One of the commodities making new highs in price is gold. The gold spot price is above $2,040 per troy ounce, and much of the demand for physical gold has come from central banks. In the third quarter of 2023, global demand for gold by central banks continued with an increase of 337 tonnes, bringing the total accumulation to 800 tonnes YTD.
Interestingly, over 2022 and 2023, investor demand has been negative as measured by flows into physical gold ETFs. Outflows amounted to $2 billion in October, mostly from North American investors. However, bar and coin investing has remained strong, as has the demand for jewellery fabrication.
Cumulatively, the increase in the price of gold is being supported by central bank buying as well as demand for physical gold in the form of bars, coins, and jewellery. Central banks buy gold principally to diversify their reserves. Gold carries no credit or counterparty risk; therefore, a country with large gold reserves establishes credibility independent of the perception of its economy.
Gold also tends to have an inverse relationship with the US Dollar, an attractive feature for central banks, enabling them to diversify their Dollar risk. It will be interesting to observe whether investor sentiment, as measured by ETF flows, turns more optimistic given the appreciation in gold price.
The economic, market and investment environment is continuously evolving. Concerns over inflationary pressures have receded, and with that has come the expectation that interest rates will not rise further. Perceptions and expectations of the path and level of interest rates have a material impact on all asset classes.
Currently, the US equity market is being significantly shaped by a small handful of technology mega-stocks, and it is hard to predict how this dominance and concentration will affect market performance and sentiment into 2024. To support high valuations, companies must consistently generate strong and increasing corporate earnings or provide very strong messaging on how they will deliver future earnings. There may be a dislocation between valuations and future expectations at some point, leading to sharp price reversals.
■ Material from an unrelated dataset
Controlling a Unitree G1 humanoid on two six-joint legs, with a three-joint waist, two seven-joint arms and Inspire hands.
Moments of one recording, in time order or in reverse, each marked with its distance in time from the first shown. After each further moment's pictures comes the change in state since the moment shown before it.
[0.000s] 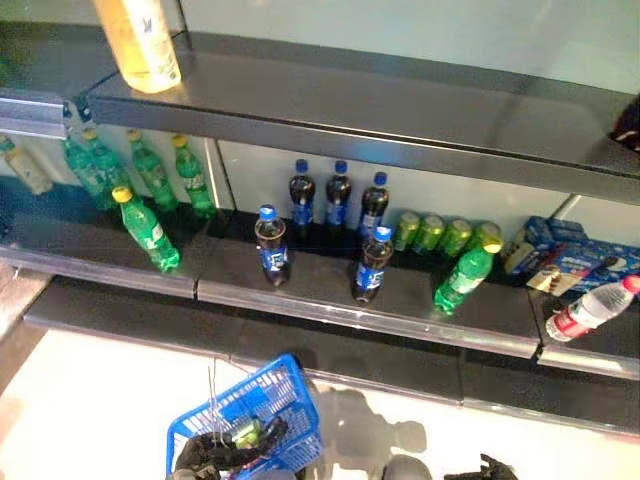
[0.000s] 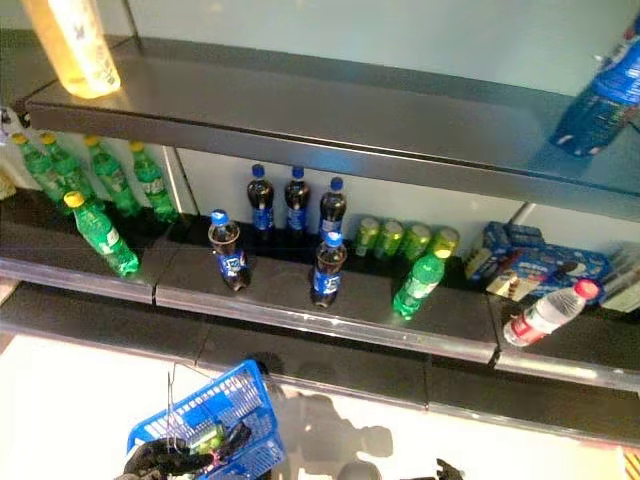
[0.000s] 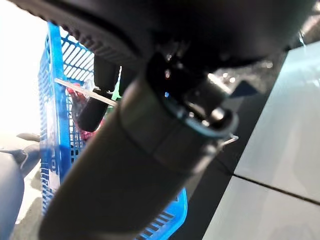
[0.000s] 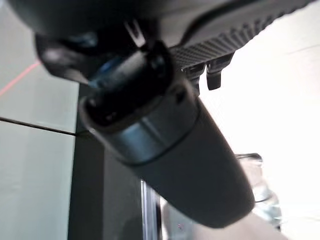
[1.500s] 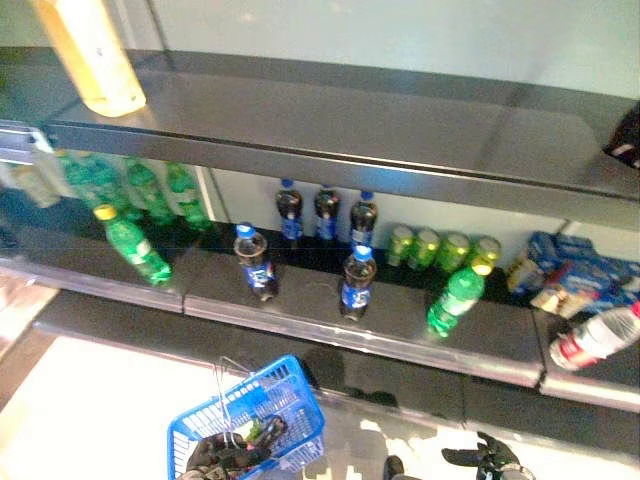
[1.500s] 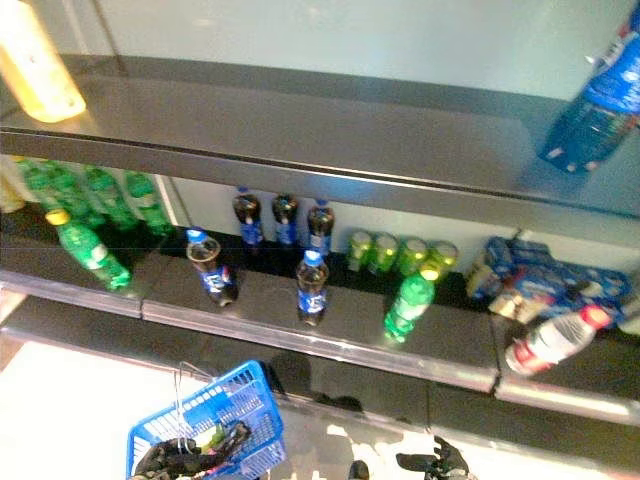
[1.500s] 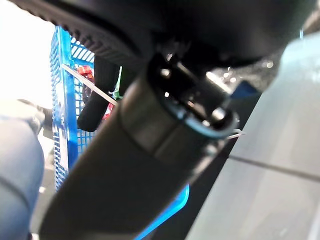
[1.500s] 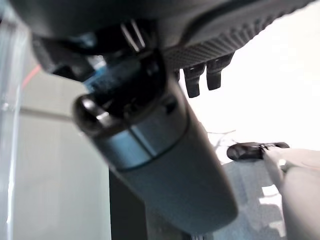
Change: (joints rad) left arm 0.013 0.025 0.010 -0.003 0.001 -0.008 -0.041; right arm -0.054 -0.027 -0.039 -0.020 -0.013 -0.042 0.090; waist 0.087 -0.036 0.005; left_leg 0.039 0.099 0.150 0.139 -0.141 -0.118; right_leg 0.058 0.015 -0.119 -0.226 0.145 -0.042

Commodity prices also have a future demand component to their spot prices, but commodity valuations tend to be more grounded in fundamentals rather than sentiment. Across several commodities, including soft/agricultural commodities like orange juice and cocoa, the demand-supply dynamics have created a significant mismatch, resulting in substantial price increases.
The decisions of the Fed, in combination with global economic growth and the market expectation and sentiment about those key indicators, will fuel investment flows and, therefore, asset class returns in 2024.